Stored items
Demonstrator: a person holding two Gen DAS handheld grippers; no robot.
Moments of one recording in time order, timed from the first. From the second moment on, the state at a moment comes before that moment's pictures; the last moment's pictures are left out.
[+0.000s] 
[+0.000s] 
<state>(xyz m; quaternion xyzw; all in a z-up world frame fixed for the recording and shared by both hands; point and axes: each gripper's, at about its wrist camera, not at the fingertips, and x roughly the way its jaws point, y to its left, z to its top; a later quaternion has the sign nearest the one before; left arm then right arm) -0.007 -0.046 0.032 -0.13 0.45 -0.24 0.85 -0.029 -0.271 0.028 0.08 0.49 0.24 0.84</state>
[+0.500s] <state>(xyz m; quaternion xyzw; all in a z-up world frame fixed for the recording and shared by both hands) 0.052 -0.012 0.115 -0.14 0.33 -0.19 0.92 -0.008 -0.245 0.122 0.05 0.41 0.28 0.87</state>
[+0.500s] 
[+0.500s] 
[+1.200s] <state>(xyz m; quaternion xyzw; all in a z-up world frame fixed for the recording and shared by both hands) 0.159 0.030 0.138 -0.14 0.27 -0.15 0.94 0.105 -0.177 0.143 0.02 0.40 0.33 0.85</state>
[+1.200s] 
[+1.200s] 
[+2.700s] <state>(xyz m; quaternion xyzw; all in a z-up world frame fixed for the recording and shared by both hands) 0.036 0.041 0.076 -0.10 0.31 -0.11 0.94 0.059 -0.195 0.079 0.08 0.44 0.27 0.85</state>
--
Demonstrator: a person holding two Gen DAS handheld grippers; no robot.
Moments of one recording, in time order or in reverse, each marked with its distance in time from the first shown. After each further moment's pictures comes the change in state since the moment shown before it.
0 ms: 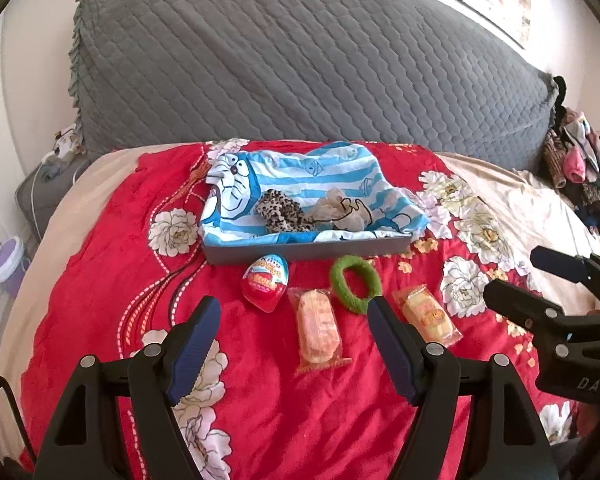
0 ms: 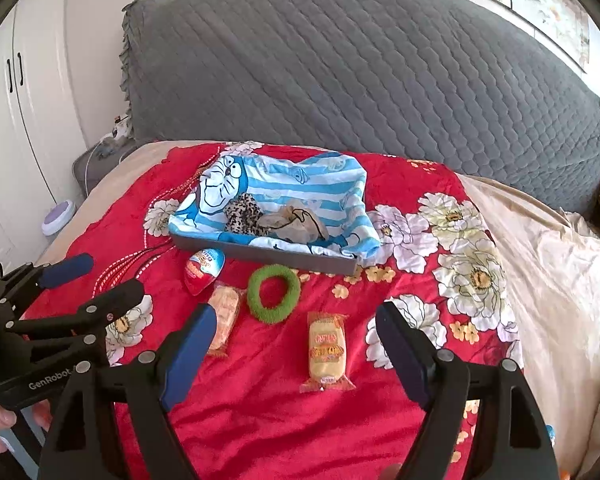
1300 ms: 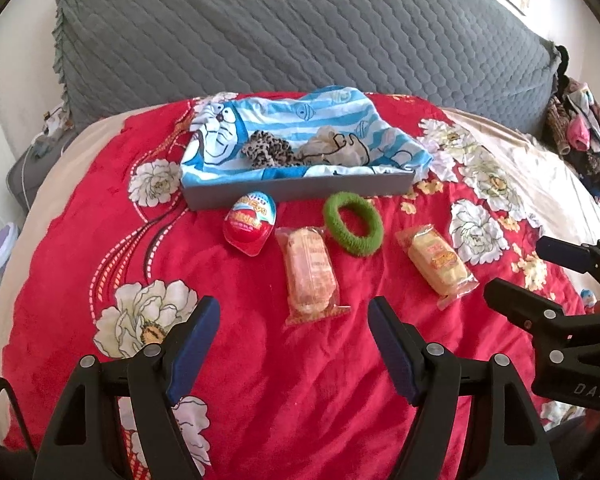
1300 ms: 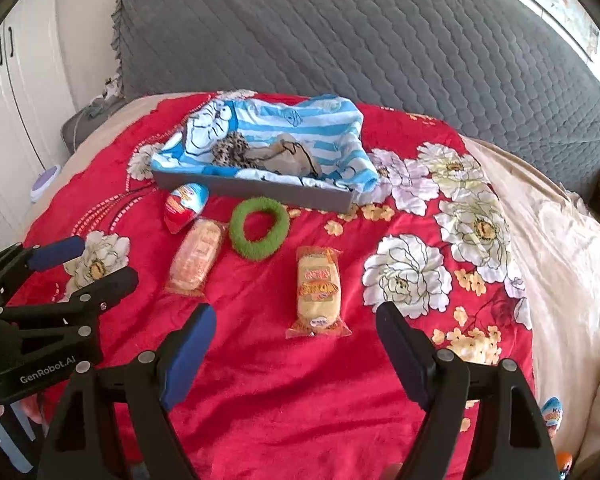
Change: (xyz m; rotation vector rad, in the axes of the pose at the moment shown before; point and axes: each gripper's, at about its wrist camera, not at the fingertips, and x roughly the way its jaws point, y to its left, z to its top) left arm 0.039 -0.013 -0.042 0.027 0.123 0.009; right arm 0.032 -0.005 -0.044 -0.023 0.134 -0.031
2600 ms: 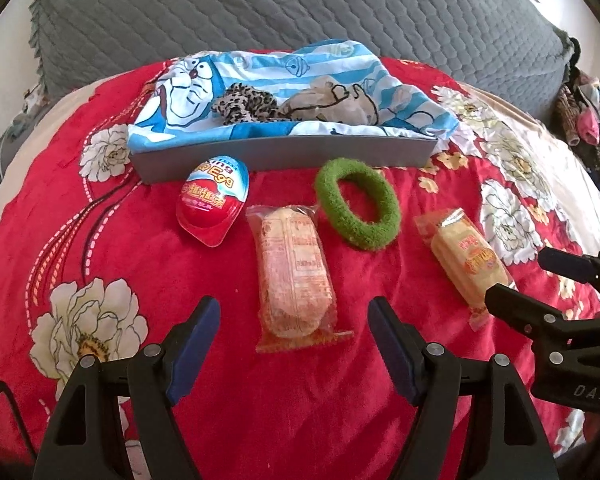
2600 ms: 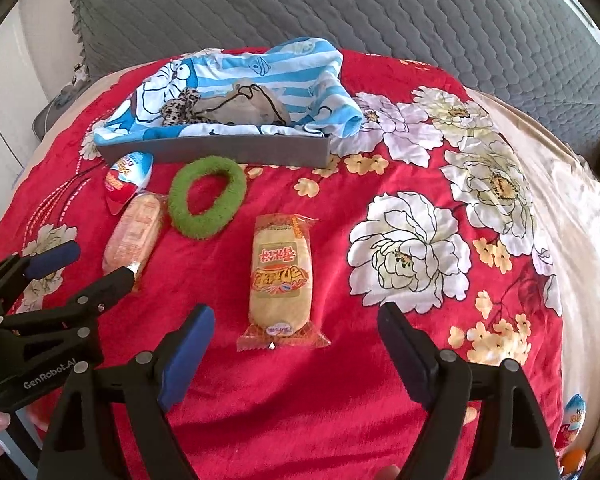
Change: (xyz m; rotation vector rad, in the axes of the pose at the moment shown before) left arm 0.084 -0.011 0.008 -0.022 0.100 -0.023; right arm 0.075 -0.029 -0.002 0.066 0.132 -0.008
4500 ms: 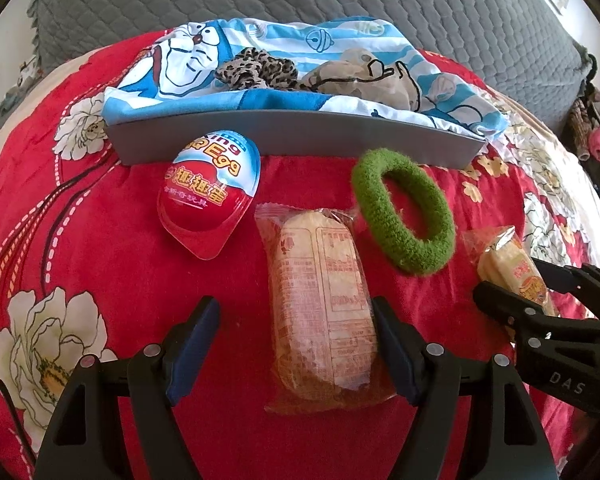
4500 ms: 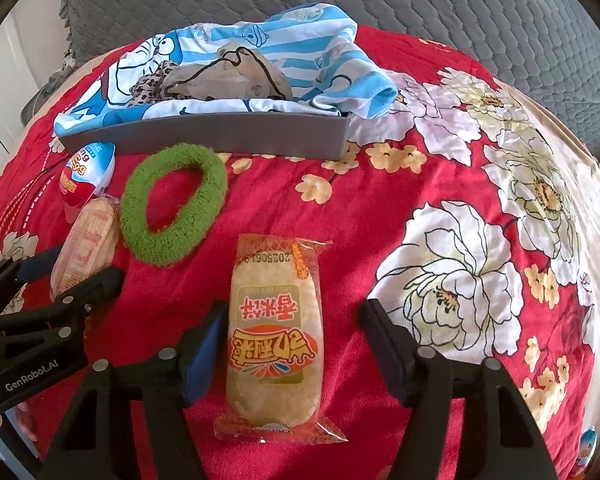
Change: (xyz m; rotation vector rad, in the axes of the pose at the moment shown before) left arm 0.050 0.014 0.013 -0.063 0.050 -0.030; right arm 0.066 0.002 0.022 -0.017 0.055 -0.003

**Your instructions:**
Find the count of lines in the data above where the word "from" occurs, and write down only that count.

**Task result:**
2